There is a concept called backtracking, which is (for example) used to calculate where particulates have been first emitted (so we measure some plume, and calculate this originated 18 hours ago at a particular source). But this assumes knowledge of present and past winds, and is therefore different from what you ask.
Reversing the time axis would involve water falling up to the clouds and cyclones moving equatorward and turning into potential vorticity. It seems involved and I'm not sure what benefit would be. I don't think this can be done with existing models, and it would be a lot of effort to make it work.
¹ It's not as simple as that, because the full "actual state" also involves modelling to "fill in the gaps" in time and space, between all the times and places where we have measurements. This is known as re-analysis.
Well, if we can do that, then surely we could also solve in the inverse time direction, by considering the equation $$ \frac{\partial}{\partial t} u(-t) = -D(u(t)) $$ and running the integrator with $\tilde t = -t$, $\tilde D = -D$?
Actually, you quickly run into problems when you try that. The operator $D$ can be characterised by its Jacobian, which basically tells you how pertubations in the state influence the derivative.
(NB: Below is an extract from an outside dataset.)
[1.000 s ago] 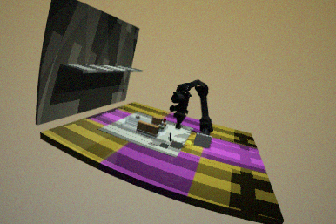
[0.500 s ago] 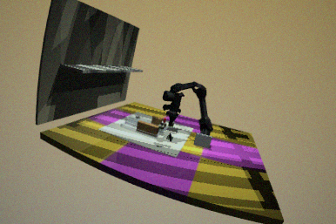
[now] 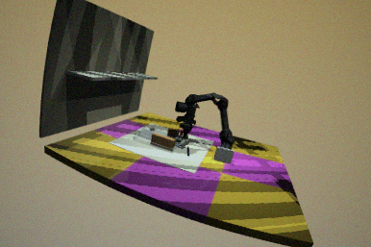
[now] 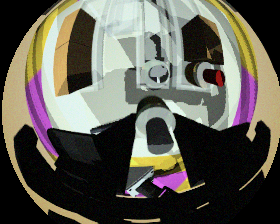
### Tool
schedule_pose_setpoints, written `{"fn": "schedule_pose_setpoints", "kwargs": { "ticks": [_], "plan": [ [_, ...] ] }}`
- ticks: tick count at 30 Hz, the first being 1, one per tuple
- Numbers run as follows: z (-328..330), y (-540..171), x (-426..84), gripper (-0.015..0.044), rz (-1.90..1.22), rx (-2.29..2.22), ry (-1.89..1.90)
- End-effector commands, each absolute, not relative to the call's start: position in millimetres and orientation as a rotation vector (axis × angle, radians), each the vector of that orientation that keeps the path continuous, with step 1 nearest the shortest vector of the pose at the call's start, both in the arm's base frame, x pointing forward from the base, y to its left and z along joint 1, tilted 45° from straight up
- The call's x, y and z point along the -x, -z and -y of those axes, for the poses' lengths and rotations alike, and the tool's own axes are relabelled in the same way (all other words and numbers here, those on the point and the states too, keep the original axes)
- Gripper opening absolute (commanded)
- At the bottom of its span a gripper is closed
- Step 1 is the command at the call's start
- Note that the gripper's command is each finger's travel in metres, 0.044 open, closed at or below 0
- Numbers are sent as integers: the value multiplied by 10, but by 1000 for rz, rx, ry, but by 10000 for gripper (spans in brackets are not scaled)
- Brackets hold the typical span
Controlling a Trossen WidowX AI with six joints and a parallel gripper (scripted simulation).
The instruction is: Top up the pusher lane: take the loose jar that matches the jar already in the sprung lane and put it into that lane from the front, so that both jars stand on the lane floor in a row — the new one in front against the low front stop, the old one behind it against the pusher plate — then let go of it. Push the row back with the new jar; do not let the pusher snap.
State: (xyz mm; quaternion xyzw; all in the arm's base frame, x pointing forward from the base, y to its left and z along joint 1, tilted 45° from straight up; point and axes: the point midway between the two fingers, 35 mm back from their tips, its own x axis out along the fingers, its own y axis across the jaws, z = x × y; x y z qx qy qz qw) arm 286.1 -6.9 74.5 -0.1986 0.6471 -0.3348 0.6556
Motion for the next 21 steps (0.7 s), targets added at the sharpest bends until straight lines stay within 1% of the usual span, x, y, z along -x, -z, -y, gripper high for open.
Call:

Specifically, the complex eigenvalues of the Jacobian can tell you whether a small deviation will a) amplify over time (positive real part), or b) decay (negative real part), or c) just oscillate (purely imaginary).
For physical systems the eigenvalues tend to be mostly c) or b): you get a lot of wave-like solutions which propagate / oscillate over the system, and tend to decay over time. a) however is more tricky: if you start with a small deviation from the start state, the system will over time deviate ever more and and more. Now, this kind of thing is by no means unheard of especially in meteorology; it's the essence of a chaotic system. Storms can emerge and grow stronger over time, but only by scooping up energy that's already stored in the system. At some point they'll stop.
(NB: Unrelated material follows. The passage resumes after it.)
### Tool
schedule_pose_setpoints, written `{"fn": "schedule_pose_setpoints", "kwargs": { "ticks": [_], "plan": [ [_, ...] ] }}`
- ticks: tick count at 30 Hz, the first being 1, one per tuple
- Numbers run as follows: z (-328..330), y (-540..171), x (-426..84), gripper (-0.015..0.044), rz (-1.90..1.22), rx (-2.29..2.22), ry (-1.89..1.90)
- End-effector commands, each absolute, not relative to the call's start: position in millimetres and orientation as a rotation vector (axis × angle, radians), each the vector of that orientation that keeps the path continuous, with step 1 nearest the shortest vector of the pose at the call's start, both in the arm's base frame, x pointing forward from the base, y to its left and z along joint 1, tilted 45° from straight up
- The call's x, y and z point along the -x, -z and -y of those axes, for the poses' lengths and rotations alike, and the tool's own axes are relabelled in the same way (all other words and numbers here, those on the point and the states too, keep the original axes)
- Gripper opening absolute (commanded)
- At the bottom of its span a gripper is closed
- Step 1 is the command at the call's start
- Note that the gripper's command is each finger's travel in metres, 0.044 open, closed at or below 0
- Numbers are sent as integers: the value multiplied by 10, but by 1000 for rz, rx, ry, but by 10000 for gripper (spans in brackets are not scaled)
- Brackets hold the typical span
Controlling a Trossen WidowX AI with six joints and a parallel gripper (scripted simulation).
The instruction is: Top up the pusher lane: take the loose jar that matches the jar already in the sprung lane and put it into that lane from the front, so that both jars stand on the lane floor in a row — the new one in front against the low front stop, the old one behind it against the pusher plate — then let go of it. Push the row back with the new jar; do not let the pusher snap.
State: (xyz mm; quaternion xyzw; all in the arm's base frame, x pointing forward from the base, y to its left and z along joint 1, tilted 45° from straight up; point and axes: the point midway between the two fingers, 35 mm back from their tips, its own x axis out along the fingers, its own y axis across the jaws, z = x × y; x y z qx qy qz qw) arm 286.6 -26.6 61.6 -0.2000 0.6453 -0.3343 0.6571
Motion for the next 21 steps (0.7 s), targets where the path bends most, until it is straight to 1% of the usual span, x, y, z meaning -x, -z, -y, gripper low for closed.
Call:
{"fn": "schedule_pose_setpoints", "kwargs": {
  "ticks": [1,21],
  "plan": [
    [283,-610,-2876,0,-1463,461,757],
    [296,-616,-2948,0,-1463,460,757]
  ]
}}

OTOH, you always have a lot of consistently negative real-part eigenvalues. These correspond to dissipative effects: small-scale pertubations generally are smoothed out to zero by the physical effects, e.g. winds have friction, mixing of air of different temperature averages out the differences, etc.. If you now run the simulation backwards, you turn those negative real parts into positive real parts, and that means the system is suddenly massively chaotic on all length scales. Small pertubation arise out of numerical uncertainties, and grow over all bounds. You would not only end up with states different from the actual weather a week ago, but with states that are completely unlike anything the weather has ever been like – huge, erratic temperature fluctuations and small vortices with crazy wind speeds.
The reason why is because of the Butterfly Effect. In a system where the current state depends on the previous state in an iterative way, you can get chaotic effects. Chaotic effects can magnify extremely tiny inputs to gigantic changes over time.
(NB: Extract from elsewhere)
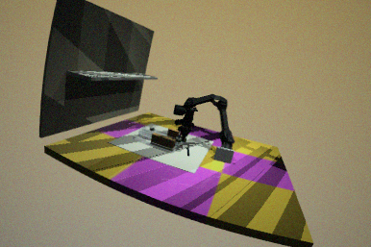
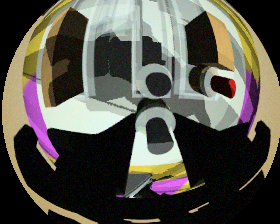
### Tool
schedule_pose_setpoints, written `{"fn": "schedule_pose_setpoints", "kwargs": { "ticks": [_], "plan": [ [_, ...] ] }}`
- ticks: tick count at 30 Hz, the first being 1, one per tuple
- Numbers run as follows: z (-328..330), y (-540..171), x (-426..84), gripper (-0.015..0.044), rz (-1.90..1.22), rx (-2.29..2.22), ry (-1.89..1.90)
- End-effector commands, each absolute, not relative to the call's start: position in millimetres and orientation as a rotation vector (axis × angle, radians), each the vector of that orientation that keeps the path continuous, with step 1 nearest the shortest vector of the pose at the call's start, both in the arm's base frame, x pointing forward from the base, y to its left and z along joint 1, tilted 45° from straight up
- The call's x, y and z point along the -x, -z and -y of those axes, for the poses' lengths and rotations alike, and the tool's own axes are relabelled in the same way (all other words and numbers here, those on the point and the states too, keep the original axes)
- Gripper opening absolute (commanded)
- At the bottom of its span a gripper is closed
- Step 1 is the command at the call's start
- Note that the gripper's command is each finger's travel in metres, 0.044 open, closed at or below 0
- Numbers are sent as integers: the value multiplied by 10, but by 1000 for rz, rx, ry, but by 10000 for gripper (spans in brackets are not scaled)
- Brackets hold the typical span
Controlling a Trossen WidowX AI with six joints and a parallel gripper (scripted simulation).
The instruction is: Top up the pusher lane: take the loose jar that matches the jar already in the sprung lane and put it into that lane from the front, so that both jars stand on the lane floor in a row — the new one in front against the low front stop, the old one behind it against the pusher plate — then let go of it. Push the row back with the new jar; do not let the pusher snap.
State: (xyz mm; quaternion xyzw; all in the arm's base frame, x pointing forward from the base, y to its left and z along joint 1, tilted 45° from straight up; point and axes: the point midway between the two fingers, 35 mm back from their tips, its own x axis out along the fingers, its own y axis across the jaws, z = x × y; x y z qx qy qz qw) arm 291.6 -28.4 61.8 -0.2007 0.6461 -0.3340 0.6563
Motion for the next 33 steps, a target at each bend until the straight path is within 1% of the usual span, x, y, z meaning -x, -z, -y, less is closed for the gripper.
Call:
{"fn": "schedule_pose_setpoints", "kwargs": {
  "ticks": [1,33],
  "plan": [
    [296,-616,-2952,0,-1463,460,757],
    [321,-624,-3067,0,-1462,460,757]
  ]
}}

This was first noted by the excellent mathematician and meteorologist Edward Lorenz. This is a decent explanation of how he came to notice that the equations predicting the weather are extremely sensitive to current conditions. You simply can't build a computer with enough sensitivity to do a good job.
Since tiny fluctuations can cause huge effects over time, you have to ask yourself - how much information can your simulation encompass? Lorenz showed that tiny things can change the entire landscape over time. To be accurate, a simulation would have to take into account every source of small changes - sunspot activity, the wobble of the moon, the gravitational tug from Pluto...the list is endless.
So unfortunately for a chaotic system like weather, you can't predict with any accuracy previous or future states.
In the case of predicting past values from current values the same architecture can be used, as it can learn the backward model as directly as a forward model.